Todo esto es muy loco. Como esas pesadillas desasosegantes que parecen una broma pero cuyo final feliz tiene como conclusión tu cabeza clavada en una pica. He escuchado al presidente del Cabildo de Gran Canaria, Antonio Morales, garantizar que las islas pueden convertirse en los próximos meses en "un destino turístico seguro" y casi sin solución de continuidad advertir que en breve las corporaciones locales se quedarán sin un euro para mantener los servicios municipales e incluso pagar las nóminas de los funcionarios. No elijo al señor Morales porque sea original en esta esquizofrenia sino, por el contrario, porque es muy representativo. En esta fantasía la pandemia es una dolorosa herida, un engorro, una suprema molestia, pero en definitiva algo manejable: podremos convivir indefinidamente con el coronavirus si llevamos mascarilla y nos lavamos concienzudamente las manos, a ser posible con jabón Lagarto. Llegarán alemanes e ingleses sanos como manzanas, les tomaremos en el aeropuerto la temperatura rectal, se bañarán en las playas y se emborracharán en los bares siguiendo normas de distanciamiento social y los despediremos con el souvenir de una mascarilla de hoja de platanera. Mientras tanto invertiremos en nanotecnología, energías renovables y nísperos y leche de cabra para alcanzar la soberanía alimentaria. Esta utopía portátil y de emergencia, una tranquilizadora chafarmejada entre Juan Antonio Suances y Steve Jobs, es uno de ingredientes de la fantasía narrativa de la clase política canaria y más específicamente (como es obvio) de los que actualmente gestionan los asuntos públicos. Su función no es mentir, no es engañar, no es estafar, sino encontrar un relato que nos permita eludir la puñetera realidad. Lo que nos amenaza, lo que está reventando las costuras sociales, el desempleo y el miedo, la incertidumbre que nos llena los pulmones, el resto que no puede asumirse: eso es lo real y eso es lo que debe evitarse en los discursos públicos por quienes compiten en el mercado electoral.

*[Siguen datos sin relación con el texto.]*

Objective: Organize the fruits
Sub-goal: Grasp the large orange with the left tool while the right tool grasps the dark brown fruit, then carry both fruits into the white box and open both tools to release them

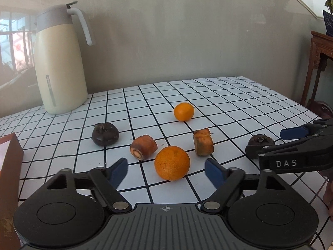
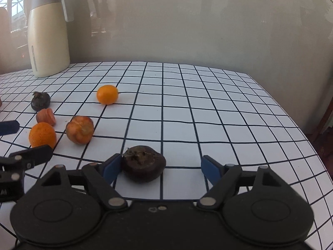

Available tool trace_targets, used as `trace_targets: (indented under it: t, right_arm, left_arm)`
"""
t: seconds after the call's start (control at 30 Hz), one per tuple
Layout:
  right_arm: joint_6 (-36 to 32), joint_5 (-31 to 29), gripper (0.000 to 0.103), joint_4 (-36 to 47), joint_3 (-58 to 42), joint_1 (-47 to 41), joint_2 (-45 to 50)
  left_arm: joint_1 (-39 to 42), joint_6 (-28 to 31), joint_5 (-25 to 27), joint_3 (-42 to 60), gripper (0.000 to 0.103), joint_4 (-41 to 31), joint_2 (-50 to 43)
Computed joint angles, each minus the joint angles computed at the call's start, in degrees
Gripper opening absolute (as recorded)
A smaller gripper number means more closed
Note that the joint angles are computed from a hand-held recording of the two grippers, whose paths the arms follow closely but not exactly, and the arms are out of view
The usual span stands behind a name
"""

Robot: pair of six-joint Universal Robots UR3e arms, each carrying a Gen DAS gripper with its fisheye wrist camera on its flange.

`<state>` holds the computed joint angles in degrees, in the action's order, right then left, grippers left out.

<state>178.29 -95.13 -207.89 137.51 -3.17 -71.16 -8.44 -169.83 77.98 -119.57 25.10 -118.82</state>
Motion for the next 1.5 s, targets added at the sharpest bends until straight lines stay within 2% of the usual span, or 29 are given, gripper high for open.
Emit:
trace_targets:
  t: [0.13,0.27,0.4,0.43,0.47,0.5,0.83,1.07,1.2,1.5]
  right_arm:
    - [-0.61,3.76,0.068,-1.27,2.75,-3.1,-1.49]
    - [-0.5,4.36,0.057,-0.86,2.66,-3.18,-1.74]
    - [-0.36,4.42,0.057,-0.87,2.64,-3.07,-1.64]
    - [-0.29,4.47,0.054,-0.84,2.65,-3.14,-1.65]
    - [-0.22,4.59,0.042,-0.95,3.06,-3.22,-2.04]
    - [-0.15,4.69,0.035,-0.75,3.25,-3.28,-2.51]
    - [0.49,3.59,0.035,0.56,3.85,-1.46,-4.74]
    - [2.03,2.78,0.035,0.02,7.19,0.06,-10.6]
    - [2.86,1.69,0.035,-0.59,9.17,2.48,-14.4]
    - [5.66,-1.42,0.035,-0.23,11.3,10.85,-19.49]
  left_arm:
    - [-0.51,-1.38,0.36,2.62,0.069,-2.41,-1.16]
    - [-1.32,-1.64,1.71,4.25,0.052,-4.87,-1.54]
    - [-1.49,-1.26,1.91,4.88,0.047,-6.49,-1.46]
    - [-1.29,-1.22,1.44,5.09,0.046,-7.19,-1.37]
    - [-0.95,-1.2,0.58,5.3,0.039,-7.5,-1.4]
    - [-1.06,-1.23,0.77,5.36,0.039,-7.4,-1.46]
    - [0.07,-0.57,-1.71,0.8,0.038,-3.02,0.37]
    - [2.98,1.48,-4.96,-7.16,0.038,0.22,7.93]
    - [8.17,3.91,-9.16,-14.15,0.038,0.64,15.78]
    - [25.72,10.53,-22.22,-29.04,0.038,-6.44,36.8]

Todos queremos volver a la normalidad, es decir, a lo que hacíamos antes: cuando tomar un cortado era un trámite automático, no un placer dionisiaco. "No quiere volver a la nueva normalidad, quiero la normalidad de siempre" ha dicho Rafael Nadal después de un ratito dedicado a la ontología. Lo que ocurre es que la normalidad de antes es en una parte sustancial, lo que impide cualquier normalidad satisfactoria ahora. Deseamos coger un avión como hace tres meses, pero precisamente la universalización de la aviación comercial es lo que hizo posible que un virus que hace medio siglo no hubiera salido de una remota provincia china comenzara a propagarse en Europa en pocas semanas. Las aglomeraciones de los últimos días, los bares repletos con terrazas petadas de clientes, los corredores y los ciclistas sin mascarilla, los nietos besando a las abuelas, las fiestas privadas en apartamentos hasta el amanecer, las bandadas de adolescentes surcando la noche entre risas. Ocurre que, pese al miedo, pese a los 27.000 muertos y los aplausos y eslóganes, nos creemos aproximadamente inmortales. Ocurre que nos hemos olvidado del todo que "somos interdependientes dentro de una biosfera donde cada ser vivo está conectado con todo lo demás", como escribe Jorge Riechmann. Ocurre que el individualismo más estúpido y desalmado está dispuesto a tomarse siempre la libertad de no tener libertad propia, sino costumbres mostrencas y adicciones estúpidas, y no respetar la libertad ajena. Muy loco.